Outros analistas apontam para uma quase duplicação do imposto sobre ganhos de capital – o maior da história dos Estados Unidos – que, segundo eles, pode desencadear um grande sell-off nos mercados de ações.
A América corporativa pressionará Biden para desfazer muitas das políticas comerciais agressivas de Trump que, além de combater a ameaça econômica da China, enfraqueceram os laços com os aliados mais fortes dos Estados Unidos, incluindo o México e a União Europeia.
Mas especialistas em comércio dizem que as mãos de Biden podem estar atadas por seu compromisso com os eleitores por meio da promessa do Made In America, e que as tarifas podem permanecer por algum tempo, apesar do enorme custo para os importadores americanos.
"Biden continuará pressionando os chineses para que cumpram as leis de comércio internacional, mas não fará isso por meio de uma guerra comercial unilateral", prevê Zandi. "Ele voltará a se recorrer à Organização Mundial do Comércio e a outras organizações multilaterais de comércio para pressionar os chineses a mudar seu comportamento."
Embora Trump tenha alertado sobre o colapso financeiro caso ele não consiga ganhar um segundo mandato, os eleitores estão cada vez mais convencidos dos planos econômicos de Biden. A pesquisa mais recente da emissora CNN mostra Biden com 48% de apoio em relação à sua competência para economia – apenas 1% atrás de Trump, em comparação com uma diferença de quase 8% há cerca de um mês.
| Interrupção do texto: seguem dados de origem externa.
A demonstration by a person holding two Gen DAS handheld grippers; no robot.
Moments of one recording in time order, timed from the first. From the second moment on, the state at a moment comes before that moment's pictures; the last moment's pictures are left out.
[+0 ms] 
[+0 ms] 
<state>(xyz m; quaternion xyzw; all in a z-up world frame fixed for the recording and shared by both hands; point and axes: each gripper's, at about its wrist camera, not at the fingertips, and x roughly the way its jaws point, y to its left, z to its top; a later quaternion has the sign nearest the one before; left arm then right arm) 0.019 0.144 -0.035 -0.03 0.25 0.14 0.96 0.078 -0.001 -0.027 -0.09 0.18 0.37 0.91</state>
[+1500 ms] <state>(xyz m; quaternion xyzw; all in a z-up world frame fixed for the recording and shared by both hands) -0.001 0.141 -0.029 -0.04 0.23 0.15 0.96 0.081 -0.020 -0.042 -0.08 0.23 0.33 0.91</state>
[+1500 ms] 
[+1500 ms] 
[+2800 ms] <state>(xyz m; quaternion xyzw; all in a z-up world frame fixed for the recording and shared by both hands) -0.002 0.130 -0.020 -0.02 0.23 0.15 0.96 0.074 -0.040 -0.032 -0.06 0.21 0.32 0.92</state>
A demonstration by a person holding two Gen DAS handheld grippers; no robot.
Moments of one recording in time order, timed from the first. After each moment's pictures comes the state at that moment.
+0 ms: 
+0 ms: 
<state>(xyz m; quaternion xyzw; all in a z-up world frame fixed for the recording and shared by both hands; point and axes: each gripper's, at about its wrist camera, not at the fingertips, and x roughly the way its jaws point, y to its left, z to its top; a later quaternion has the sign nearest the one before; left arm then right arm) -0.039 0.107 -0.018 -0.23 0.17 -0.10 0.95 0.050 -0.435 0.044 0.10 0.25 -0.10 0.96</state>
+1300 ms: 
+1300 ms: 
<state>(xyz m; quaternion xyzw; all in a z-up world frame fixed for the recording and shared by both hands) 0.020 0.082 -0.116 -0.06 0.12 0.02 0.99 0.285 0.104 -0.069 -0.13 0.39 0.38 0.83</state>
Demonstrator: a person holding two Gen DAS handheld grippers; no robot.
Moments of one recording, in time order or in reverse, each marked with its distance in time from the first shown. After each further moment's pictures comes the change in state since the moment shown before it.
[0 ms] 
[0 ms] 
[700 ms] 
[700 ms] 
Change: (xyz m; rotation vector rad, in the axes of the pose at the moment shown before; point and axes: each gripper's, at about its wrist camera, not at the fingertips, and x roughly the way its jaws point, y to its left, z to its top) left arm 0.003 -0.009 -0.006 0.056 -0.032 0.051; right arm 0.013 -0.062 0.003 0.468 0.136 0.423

A campanha de Trump foi impulsionada pela rápida recuperação dos mercados financeiros depois que o lockdown da pandemia foi amenizado, mas agora há sinais de nova turbulência. "O nervosismo dos mercados financeiros pode ser um fator", ressalta Lotterman, cuja coluna Real World Economics é publicada em vários jornais americanos. Ele prevê que Biden pode manter a pressão nas últimas seis semanas de campanha eleitoral por meio de comerciais e uma campanha nas redes sociais focada na economia.